Did you even read the article? That's pretty much exactly what he said.

"Government will never run the way Silicon Valley runs...,” Obama said.

I'm guessing Obama knows this because he's also run a few successful startups
in SV....

“Sometimes I talk to CEOs, they come in and they start telling me about
leadership, and here’s how we do things. And I say, well, if all I was doing
was making a widget or producing an app, and I didn’t have to worry about
whether poor people could afford the widget, or I didn’t have to worry about
whether the app had some unintended consequences … then I think those
suggestions are terrific."

So again we have the guy in government who's never been in business
"schooling" the guy in business.

------
joeyespo
> But there’s lots of collateral damage inherent in the free market — in
> “blowing up the system,” as Silicon Valley entrepreneurs like to say.
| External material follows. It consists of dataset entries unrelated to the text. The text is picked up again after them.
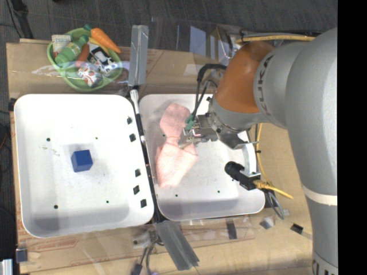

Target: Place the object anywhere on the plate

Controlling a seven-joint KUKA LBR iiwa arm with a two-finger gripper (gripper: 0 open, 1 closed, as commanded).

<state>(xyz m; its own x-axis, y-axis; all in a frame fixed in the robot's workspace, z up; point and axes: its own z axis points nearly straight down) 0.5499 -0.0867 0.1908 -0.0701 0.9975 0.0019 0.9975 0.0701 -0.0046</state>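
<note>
- Currently, camera view: gripper (192,133) down low in the view-right bin (195,213), right at the near edge of a pink cloth-like item (172,150), approx. at its middle where the two lobes meet.
- Gripper state: can't tell whether open or closed; tip too small and partly hidden by the wrist. Can't tell either if touching the pink item or just above it, so not counted as held.
- Arm (252,90) reaching in from view right, orange band above the bin's far corner.
- Pink item lying flat-ish and rumpled along the bin's left side, one lobe toward the far wall, the other toward the near wall. Prob. the task's thing, judging by gripper position.
- Handling, as a guess: soft, light, limp, not fragile; likely to sag, drag and unfold when lifted, not slip. Best taken at a raised fold near the middle, pinching fabric rather than pressing flat on the bin floor.
- Blue cube (82,160) alone in the view-left bin (34,153), well apart from the gripper; stiff, small, easy to pinch across two flat faces if that's the target instead.
- Green bowl (86,85) w/ toy food on the bench (34,53) beyond the left bin.
- Can't tell which thing is meant as the plate.
</note>
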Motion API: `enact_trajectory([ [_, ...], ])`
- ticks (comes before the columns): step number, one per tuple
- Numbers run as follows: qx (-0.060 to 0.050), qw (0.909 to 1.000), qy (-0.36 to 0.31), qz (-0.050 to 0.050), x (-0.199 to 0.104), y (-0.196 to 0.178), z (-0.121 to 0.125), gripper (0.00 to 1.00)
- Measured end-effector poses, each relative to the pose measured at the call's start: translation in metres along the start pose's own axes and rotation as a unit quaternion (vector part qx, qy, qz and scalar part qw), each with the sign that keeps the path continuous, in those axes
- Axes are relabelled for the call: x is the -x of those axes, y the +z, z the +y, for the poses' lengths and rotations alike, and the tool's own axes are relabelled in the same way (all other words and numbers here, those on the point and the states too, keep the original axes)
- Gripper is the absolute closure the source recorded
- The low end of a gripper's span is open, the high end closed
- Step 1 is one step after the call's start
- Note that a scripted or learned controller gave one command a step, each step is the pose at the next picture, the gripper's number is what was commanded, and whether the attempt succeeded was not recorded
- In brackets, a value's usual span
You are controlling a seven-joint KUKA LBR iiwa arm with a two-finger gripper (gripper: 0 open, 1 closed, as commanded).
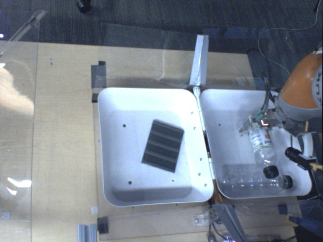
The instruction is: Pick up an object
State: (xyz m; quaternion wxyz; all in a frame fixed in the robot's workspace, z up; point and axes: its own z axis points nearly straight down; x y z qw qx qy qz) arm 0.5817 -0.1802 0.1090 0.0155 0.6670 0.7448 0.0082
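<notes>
A dark grey ribbed rectangular pad (162, 145) lies tilted in the middle of the left bin (116, 105). In the right bin (227, 105) a clear plastic bottle (262, 144) lies with its black cap (271, 172) toward the front. A second clear bottle (250, 179) lies along the front wall, its black cap (286, 181) to the right. My gripper (260, 121) is low over the right bin, at the far end of the first bottle. The arm's orange band (301, 84) sits above it at the right edge.
A metal divider post (199, 62) stands behind the seam between the two bins. Clear panels lie on the wooden bench (55, 150) at the left. Black cabling and a bracket (299, 159) hang off the wrist by the right bin's right wall.
</notes>
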Motion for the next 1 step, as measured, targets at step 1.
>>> enact_trajectory([
  [1,-0.012,0.9999,0.005,0.005,-0.0620,-0.0862,0.0314,1.00],
])
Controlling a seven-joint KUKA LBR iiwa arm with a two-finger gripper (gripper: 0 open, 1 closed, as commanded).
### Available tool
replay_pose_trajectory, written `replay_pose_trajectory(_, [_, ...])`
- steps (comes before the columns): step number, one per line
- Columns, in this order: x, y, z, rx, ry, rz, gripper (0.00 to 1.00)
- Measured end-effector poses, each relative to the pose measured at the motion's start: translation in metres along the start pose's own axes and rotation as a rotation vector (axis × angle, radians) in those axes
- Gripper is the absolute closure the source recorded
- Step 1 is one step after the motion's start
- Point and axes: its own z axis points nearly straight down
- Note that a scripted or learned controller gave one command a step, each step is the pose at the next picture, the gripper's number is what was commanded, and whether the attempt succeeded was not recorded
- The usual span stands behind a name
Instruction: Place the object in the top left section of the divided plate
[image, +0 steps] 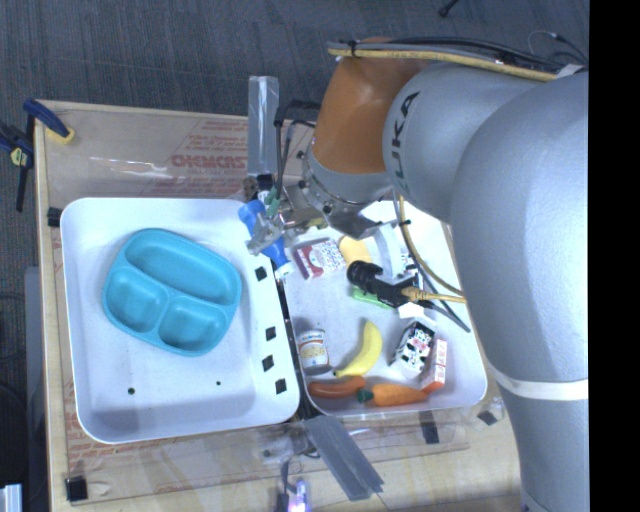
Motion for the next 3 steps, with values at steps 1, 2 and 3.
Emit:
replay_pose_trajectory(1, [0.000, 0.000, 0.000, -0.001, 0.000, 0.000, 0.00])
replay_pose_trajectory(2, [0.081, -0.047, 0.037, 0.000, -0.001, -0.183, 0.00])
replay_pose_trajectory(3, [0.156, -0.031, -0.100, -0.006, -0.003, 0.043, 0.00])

Such
> explosions are great for the bomb manufacturers, but not so much for
> innocent bystanders.

This seems to be the overlooked point here. In business, it can be profitable
to disrupt and go after sweeping changes. In government, you can hurt real
people in large numbers by doing so.

Also, the article isn't implying that companies can't or won't do good.
Companies can certainly work well across income ranges. The point is, that's
still a different goal than working well across _all_ income ranges.